Indonesian for Beginner
If you want to start learning Indonesian from the scratch, you’ve come to the right place! This course is perfect for those who have never learned Bahasa Indonesia before, or, those who’ve learned Indonesian for some time but still struggle when they have to make sentences and response to a question.
What you’ll learn:
- Phrases (word orders)
- Preposition
- Most used adverbs & words
- Question words
- Numbers (including: telling time, prices, measurement, etc)
- How to form sentences using the correct structure (word orders)
- Complex sentences with noun clauses
- Comparison
- Passive Voice
- Conversation
We provide many types of exercises for all levels, such as reading comprehension, sentence making, translating, audio files, etc.
General Indonesian
- Enhance your communication skills
- Increase your confidence
- Gain a wider cultural awareness
- Expand your career opportunities
- Enhance your academic performance
- Develop personal skills
Ready to enrol on a General Indonesian language course?

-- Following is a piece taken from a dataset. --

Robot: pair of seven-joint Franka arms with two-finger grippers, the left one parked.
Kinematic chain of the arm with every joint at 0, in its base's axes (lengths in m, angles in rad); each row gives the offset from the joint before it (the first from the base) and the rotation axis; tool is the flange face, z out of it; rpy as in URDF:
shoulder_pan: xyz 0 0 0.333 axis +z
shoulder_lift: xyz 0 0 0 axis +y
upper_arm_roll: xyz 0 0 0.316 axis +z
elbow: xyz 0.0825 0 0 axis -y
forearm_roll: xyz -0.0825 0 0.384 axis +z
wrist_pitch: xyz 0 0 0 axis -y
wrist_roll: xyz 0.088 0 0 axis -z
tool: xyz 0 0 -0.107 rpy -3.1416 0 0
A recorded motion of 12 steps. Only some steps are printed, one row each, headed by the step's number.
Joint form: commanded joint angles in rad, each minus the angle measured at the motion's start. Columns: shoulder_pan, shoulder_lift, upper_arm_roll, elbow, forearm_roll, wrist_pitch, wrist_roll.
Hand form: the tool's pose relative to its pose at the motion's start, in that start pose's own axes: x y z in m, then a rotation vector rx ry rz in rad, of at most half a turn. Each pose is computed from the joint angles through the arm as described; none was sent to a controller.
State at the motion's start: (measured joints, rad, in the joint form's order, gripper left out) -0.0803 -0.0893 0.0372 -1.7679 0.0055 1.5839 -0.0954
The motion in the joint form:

Taking a general Indonesian language course can offer numerous benefits. It can help you improve your communication skills, increase your confidence, become more culturally aware, expand your career opportunities, improve your academic performance, and achieve personal growth. With these benefits in mind, it makes sense that so many people are interested in taking a General Indonesian language course.
Conversational Indonesian: The real way people talk
If you asked most people why they want to learn Indonesian, the answer would likely be: I want to be able to hold a conversation with confidence. That, in essence, is conversational Indonesian. It is the ability to confidently speak Indonesian with native speakers. It is not necessarily about being fluent in Indonesian. They are very different skills and for most Indonesian learners, the goal is to learn conversational Indonesian.
What is conversational Indonesian?
Conversational Indonesian is the language used by everyday speakers. It is casual and informal. It is the type of Indonesian that is used in grocery stores, at the gym or when speaking with friends and family. It is, for most speakers, the language used to communicate. While formal Indonesian relies on specific rules and structure, conversational Indonesian is much freer. It provides flexibility and style, making it easier to use and learn, as well as more fun to use.
How is conversational Indonesian different?
The biggest difference in conversational Indonesian is its lack of formality. Below are two examples of a phrase in Indonesian:
“Apakah Anda mempunyai waktu untuk bertemu saya besok?”
“Anda/kamu punya waktu ga buat ketemu saya besok?”
The first is how you would learn from a textbook. It is generally the way you learn Indonesian conversation in a school. The second phrase is what you are likely to hear in the real world. It is how most people speak when they are comfortable.
You are not likely to ever see a phrase such as this in an Indonesian textbook.
Indonesian for Special Purposes
The two most common fields within this course are Indonesian for Occupational Purposes (where the learner has work related needs, such as military, business, medical fields, etc), and Indonesian for Academic Purposes (such as exam preparation).
This course would generally start with a needs analysis which would define what the learner has to do using Indonesian – the situations in which they will need to communicate (eg business meetings, international conferences, university lectures, internet forums), their interlocutors and role relationships (eg client-salesman, teacher-student, nurse-patient, peer-peer), the tasks they will have to carry out (eg writing an academic essay, negotiating contracts, answering forum posts), and the language needed for those tasks in terms of topic related lexis, functions and structures etc. The course is then designed to cover these areas.